The bezel alignment is a bit sloppy (+/- 30 sec), and I took these photos with it a bit off, but the bezel is easy to turn with a wet, gloved hand - perfect for a diver. The watch also has an understated and straightforward back, very handsome IMO. No sea monsters of fancy bits. Again, testament to the functionality of this watch.










And the case is quite handsome from the side too!



















Although tall, the watch is comfortable to wear with its rounded edges and curved lugs. The only wear problem is that the mass of the head is not adequately countered by the typically lightweight 70s/80s style diver bracelet. This makes for a problem with the PVD version: it's hard to find a heftier bracelet in PVD. The signed bracelet is susceptible to wearing off of the PVD (as are the corners of the watch head itself as seen above), so I'd love to find something else to put it on.


----------



## makky (Jul 14, 2004)

Fantastic watch Colin.

Love the way the crown is inset into the case.
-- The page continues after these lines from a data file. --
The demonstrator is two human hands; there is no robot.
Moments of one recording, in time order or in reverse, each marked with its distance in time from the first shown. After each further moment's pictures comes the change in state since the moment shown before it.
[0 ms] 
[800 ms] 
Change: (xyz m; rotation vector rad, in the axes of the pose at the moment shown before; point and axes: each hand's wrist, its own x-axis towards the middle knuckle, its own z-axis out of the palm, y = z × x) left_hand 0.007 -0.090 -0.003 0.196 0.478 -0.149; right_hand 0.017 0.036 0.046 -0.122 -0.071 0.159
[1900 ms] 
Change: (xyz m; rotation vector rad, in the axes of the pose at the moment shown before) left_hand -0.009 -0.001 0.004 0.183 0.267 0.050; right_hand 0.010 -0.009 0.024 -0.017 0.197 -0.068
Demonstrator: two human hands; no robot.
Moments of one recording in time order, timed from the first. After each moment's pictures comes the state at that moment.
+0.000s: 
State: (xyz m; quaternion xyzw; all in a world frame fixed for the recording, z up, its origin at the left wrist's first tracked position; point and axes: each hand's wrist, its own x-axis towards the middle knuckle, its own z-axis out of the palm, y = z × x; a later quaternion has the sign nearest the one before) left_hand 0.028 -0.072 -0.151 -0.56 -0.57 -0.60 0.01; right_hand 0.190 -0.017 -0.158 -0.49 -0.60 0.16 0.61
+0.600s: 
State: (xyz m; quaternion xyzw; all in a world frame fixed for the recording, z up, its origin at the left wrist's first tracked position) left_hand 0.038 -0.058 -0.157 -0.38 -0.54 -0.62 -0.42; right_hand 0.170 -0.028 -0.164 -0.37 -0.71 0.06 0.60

The bezel is a brilliant looking design. The extra bits to grip, plus they sit high above the crystal to afford extra protection. It has a great 3D look about it, as we can see from your pic looking straight at the crown.


----------



## jasonm (Nov 22, 2003)

That is nice Col, like you say, very tool like, Its good that they filled in the Merc hands









Just out of interest, what watch do you actually dive with most often? And what computer do you use?

(Its the 300M Seiko 'Tuna Can' and Suunto Stinger for me)


----------



## Nalu (Nov 28, 2003)

I use an Oceanic Data Trans plus - the thing is the size of a paperback! I bought a Citizen Aqualand NX but haven't used it yet. I'll use these two for a while, but once I've got 50 hours of BT in my rebreather rig, I'm going to look into a VR3 for the trimix/multi-gas capability. The Halcyon has a gas manifold that I can plug in any mix into - a fantastic capability for diving in the 150-300' range, which is largely unexplored in most locations.
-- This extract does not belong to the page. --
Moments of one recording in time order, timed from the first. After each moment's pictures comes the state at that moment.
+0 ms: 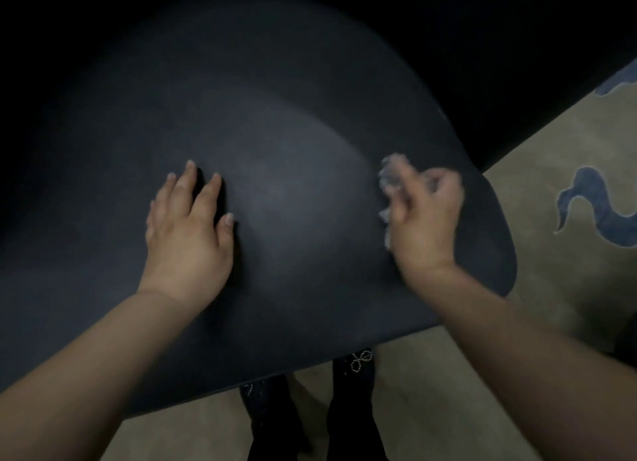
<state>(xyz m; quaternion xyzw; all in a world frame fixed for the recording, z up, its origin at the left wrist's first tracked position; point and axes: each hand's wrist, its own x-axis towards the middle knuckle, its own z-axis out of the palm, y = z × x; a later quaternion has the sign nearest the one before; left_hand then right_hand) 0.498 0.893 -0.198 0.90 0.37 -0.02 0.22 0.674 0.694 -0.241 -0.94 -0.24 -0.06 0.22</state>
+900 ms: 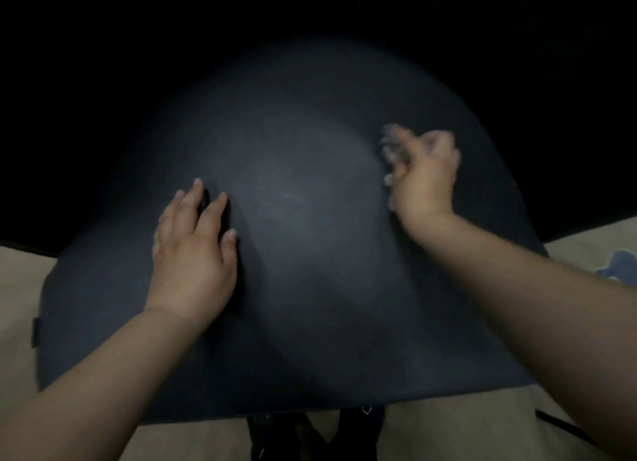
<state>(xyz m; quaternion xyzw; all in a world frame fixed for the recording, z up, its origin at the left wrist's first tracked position) 0.447 0.947 -0.198 0.86 0.46 0.02 0.22 0.717 0.840 -0.232 -0.91 -0.32 -0.06 0.25</state>
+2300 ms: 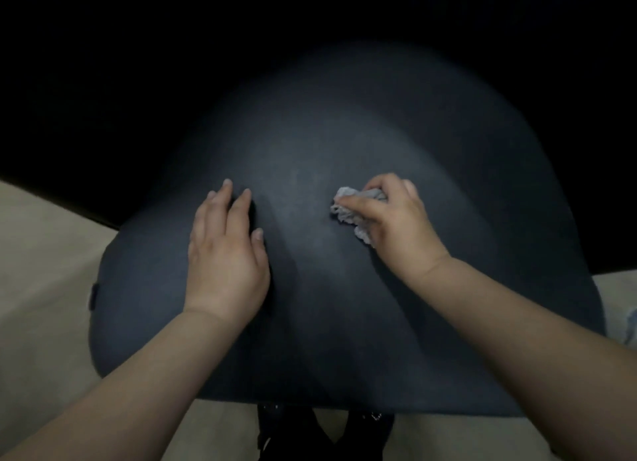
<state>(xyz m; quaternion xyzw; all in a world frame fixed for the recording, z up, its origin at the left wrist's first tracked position) 0.432 0.942 -0.192 0.83 0.50 0.07 0.23 0.638 0.849 -0.218 -0.79 -0.55 0.12 0.25</state>
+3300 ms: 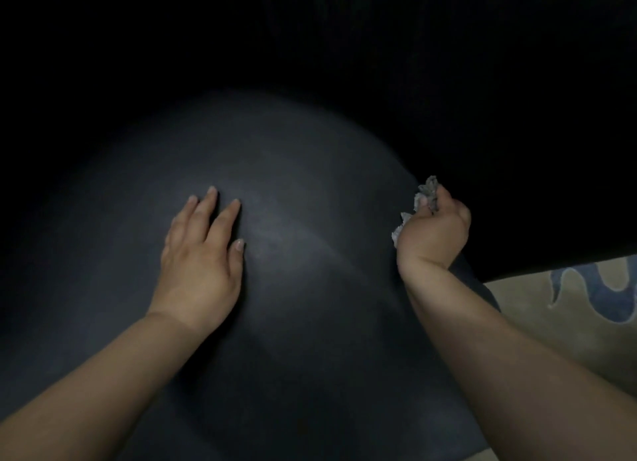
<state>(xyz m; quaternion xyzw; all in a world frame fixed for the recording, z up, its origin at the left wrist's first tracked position) 0.599 0.961 -0.214 0.91 0.33 -0.01 0.25 0.803 0.785 -0.244 -0.91 0.07 -0.01 0.41</state>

I've got the most dives with the Citizen 1000m I bought from Roy a few years ago - it's still top five on my dive watch list. Next trip I'll bring the NOS PloProf, RLT11, DN and a couple others I can't wait to get 'working' photos of. One of my local dive buddies emailed me this week - he wants to make a Texas Flower Gardens trip ASAP. Hopefully I'll have some new U/W photos within a couple of months. I've also got word that I'm being posted near the ocean at the end of the summer! Tacoma, to be exact. It's not Hawai'i, but there is some great diving up there. Looks like I'll be buying a dry suit!


----------



## Running_man (Dec 2, 2005)

Nice watch Colin and excellent pictures. How do you get close-ups of that quality? They're amazing shots!

Andrew.


----------



## Nalu (Nov 28, 2003)

Thanks Andrew.

The Fuji S-9000 can go as close as 1.4cm on super-macro. By the time you add a UV filter and circular polarizer, you're almost shooting at the lens! Or you may choose to shoot in normal macro mode and use the 10X optical zoom - it's a versatile camera. Then with a 9 Mp image, cropping is always an option.
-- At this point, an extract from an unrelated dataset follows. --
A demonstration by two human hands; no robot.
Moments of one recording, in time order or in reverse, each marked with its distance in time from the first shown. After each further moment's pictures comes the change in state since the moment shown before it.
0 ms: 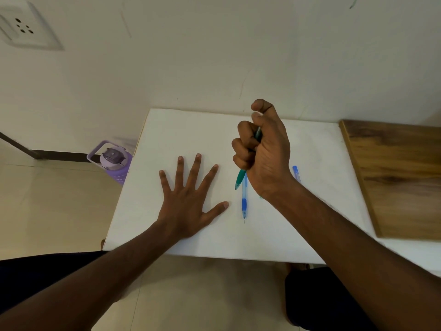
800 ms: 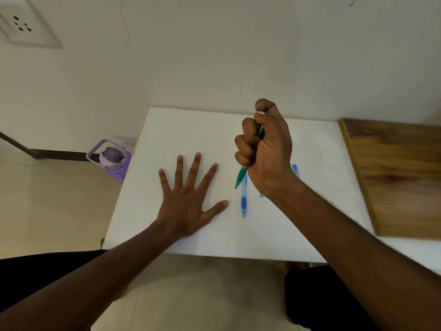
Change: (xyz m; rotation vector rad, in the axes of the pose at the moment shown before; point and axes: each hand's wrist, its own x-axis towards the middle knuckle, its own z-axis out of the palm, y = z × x) left_hand 0.000 0.001 -0.003 -0.005 -0.018 -0.003; right_hand 0.002 -0.001 -0.004 0.013 0.060 0.006
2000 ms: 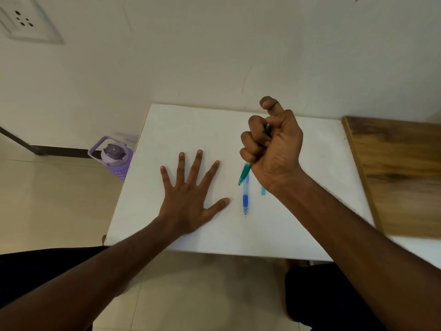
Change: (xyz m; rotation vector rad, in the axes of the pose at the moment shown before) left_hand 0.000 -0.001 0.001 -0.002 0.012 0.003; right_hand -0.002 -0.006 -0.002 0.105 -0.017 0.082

I'm actually thinking of getting a 10X magnifier for the camera - should be able to produce some great shots









Also trying to shoot outdoors more. The natural light makes all photos that much better.


----------



## bry1975 (Feb 6, 2004)

mmmmmm Yes









Always liked the Pvded super pro, never really liked the all satined version, the black version kinda look alot more tool like, navy seals etc etc.

Regs

Bry



Nalu said:


> Thanks Andrew.
> 
> The Fuji S-9000 can go as close as 1.4cm on super-macro. By the time you add a UV filter and circular polarizer, you're almost shooting at the lens! Or you may choose to shoot in normal macro mode and use the 10X optical zoom - it's a versatile camera. Then with a 9 Mp image, cropping is always an option.
> 
> ...


----------



## Nalu (Nov 28, 2003)

Two lume shots to flesh out the post:










Here it is side by side with the SMP1000


----------



## andy100 (Dec 18, 2005)

That's a fantastic watch Colin, and I get a reference in your post!
















Great photo's too mate.

It's really different from the norm IMHO...makes it very appealing.

One day when I'm rich I'll maybe be able to hunt one down.

Cheers for humouring me,

Andy


----------